A related issue is the tendency of the lawyer’s to take adjournments or adjournments caused due to external factors such as strikes in Court. In such situations, the victim ends up getting called repeatedly to court, to testify. It may also happen, that a child victim is given a next date of hearing six or seven months afterwards. This reduces the chance of her being able to recollect the facts of the incident accurately.
Interim compensation is another important issue. The child victim is entitled to interim compensation to meet her immediate needs, for the purpose of her rehabilitation. However, it is necessary for all stakeholders to understand that interim compensation should not be restrictively interpreted to mean only his or her medical needs. It includes every need of the child that will help with her rehabilitation.
Under Section 33 (2) of the POCSO Act, the Special Public Prosecutor while recording the examination-in-chief, cross-examination or re-examination of the child, should first communicate the questions to the child to the Special Court and then those questions should be put to the child.

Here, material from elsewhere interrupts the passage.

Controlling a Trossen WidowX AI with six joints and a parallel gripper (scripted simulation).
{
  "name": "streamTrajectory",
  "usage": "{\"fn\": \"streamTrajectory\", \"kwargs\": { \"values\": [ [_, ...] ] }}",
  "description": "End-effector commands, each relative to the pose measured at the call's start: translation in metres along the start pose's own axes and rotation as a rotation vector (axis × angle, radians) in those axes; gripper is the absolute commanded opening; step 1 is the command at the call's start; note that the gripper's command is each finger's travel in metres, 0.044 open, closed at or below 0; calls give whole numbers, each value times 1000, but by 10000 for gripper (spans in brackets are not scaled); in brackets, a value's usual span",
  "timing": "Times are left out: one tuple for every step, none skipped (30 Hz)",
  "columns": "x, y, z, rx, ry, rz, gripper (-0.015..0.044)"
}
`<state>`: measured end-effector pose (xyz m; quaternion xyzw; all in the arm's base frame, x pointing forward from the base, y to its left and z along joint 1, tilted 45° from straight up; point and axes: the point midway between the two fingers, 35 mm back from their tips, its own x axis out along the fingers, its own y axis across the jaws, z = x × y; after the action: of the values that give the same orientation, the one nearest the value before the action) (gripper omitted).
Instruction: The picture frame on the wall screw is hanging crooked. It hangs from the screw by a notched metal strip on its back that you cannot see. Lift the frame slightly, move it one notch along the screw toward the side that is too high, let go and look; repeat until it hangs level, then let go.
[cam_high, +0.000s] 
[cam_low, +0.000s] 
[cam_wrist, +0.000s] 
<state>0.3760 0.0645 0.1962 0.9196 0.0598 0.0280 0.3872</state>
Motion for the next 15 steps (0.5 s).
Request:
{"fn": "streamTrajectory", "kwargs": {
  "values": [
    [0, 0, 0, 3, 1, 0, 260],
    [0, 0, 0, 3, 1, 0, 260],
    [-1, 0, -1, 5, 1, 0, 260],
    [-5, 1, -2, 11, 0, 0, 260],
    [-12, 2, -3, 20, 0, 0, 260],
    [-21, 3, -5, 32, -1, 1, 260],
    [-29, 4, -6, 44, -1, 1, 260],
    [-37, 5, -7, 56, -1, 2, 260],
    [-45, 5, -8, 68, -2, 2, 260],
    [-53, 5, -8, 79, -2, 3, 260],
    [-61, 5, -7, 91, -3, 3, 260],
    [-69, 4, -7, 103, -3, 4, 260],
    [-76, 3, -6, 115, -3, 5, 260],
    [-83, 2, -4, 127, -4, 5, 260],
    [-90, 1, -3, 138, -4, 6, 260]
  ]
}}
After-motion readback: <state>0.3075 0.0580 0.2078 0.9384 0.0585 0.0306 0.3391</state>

The child should also be given frequent breaks between questions.
The role of the lawyer for the child is also pivotal. The mandate of the lawyer for the child, is to assist the prosecution. This will require proper coordination between the Pubic Prosecutor and the child’s lawyer. Further, in our adversarial justice system, while the Public Prosecutor and defence lawyer have well-defined roles. There needs to be an examination of how the lawyer for the child victim, fits into this scheme.
We are trying to achieve the ambitious goals of the POCSO Act, through a police force that is overworked. Despite their best efforts, the police faces a lot of barriers in conducting a proper investigation in POCSO cases.

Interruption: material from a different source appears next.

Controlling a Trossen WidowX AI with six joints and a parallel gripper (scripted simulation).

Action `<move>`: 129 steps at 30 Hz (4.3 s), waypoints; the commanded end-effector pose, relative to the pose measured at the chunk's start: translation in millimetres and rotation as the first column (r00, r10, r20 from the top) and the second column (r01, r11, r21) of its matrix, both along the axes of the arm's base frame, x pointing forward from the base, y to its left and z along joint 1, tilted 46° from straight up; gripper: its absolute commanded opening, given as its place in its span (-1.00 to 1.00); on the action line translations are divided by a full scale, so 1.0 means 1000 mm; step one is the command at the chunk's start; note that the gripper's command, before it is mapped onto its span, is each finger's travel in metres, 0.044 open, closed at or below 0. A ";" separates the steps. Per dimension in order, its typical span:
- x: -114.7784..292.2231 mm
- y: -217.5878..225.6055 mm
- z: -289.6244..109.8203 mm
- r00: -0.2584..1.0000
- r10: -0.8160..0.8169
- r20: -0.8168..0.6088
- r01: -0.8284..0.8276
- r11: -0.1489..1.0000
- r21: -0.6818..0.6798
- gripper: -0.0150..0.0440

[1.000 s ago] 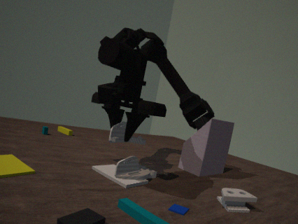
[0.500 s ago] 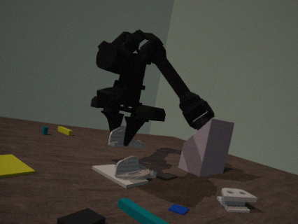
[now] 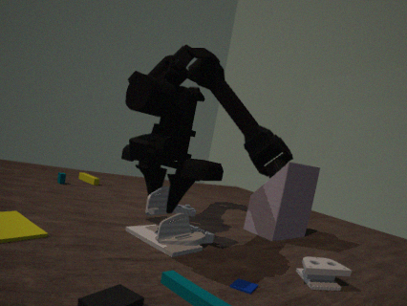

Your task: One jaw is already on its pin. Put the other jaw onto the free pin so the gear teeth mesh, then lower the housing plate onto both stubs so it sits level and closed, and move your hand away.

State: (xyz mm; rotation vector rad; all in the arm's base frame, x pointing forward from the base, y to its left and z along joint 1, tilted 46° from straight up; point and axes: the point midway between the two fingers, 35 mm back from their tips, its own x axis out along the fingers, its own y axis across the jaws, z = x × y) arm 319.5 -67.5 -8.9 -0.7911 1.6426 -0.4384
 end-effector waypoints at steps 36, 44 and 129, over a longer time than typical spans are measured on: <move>-0.003 -0.015 -0.014 1.000 0.008 -0.009 -0.008 1.000 -0.005 -0.04; -0.003 -0.016 -0.015 1.000 0.008 -0.010 -0.008 1.000 -0.005 -0.04; -0.003 -0.022 -0.021 1.000 0.008 -0.010 -0.008 1.000 -0.006 -0.04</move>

It begins with the registration of the FIR. The police must ensure that there is no delay in the registration of the FIR, and the conducting of the MLC.

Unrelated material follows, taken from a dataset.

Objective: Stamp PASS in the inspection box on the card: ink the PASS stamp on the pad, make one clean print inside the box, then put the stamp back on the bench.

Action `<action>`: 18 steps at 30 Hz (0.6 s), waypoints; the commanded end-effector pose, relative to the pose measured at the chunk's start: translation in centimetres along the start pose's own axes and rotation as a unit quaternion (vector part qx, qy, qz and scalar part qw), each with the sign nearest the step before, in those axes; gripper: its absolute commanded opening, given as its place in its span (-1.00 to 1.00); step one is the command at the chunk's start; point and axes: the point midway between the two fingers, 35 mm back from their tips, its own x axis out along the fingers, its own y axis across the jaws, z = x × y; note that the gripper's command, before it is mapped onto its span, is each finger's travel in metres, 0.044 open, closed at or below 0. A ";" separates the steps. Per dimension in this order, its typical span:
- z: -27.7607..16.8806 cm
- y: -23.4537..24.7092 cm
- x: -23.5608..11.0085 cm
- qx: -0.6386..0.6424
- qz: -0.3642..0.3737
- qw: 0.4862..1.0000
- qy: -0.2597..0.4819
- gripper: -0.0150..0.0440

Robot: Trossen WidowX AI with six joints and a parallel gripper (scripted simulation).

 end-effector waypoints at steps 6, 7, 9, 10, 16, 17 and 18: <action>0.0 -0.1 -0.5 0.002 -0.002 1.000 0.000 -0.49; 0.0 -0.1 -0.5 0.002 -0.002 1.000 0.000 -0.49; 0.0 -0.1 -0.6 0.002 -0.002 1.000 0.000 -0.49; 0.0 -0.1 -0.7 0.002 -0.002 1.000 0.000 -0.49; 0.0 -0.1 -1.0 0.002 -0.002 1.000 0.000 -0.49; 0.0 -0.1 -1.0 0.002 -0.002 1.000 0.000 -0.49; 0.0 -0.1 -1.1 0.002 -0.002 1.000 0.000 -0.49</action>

The MLC of the victim is often times not conducted as the victim’s family is given inaccurate information on the long term ill-effect of the MLC on the child’s health. When the child has to go for an MLC or an abortion, he or she often faces a hostile atmosphere in the hospital. Doctor’s need to be sensitized on how to communicate with the child about what he or she is going through. An abrupt bedside manner or violation of the child’s privacy ends up traumatizing the victim.
The FSL samples taken by the police often end up getting contaminated, or putrefied due to improper storage. The police need to be acquainted with the best methods of collecting forensic evidence, so that the appreciation of the evidence can take smoothly during the trial.
Under Section 43-44 and Rule 6 of POCSO Act institutions such as the NCPCR and SCPCR are required to monitor and evaluate the implementation of the Act on a regular basis in addition to generating public awareness to the provisions of the Act. However, the functioning of such departments and their M&E procedures have not been open to public scrutiny. To this extent, it is imperative to study the procedures established by such bodies and evaluate the effectiveness of the same in generating impactful outcomes.
In conclusion, the progress report of the POCSO Act gives mixed results. While the mandate of the legislation is truly radical in that it aims to protect children against sexual abuse, and provides for a victim sensitive criminal justice process, there are several snags in its implementation. Our three pronged analysis shows what creases need to be ironed out, but this will be possible if we keep ‘talking about child sexual abuse’. We are at a time in our country’s history, where serious open discussion on child abuse can and is taking place. We need to use this momentum to make lasting systemic change; for our children, it is the least we can do.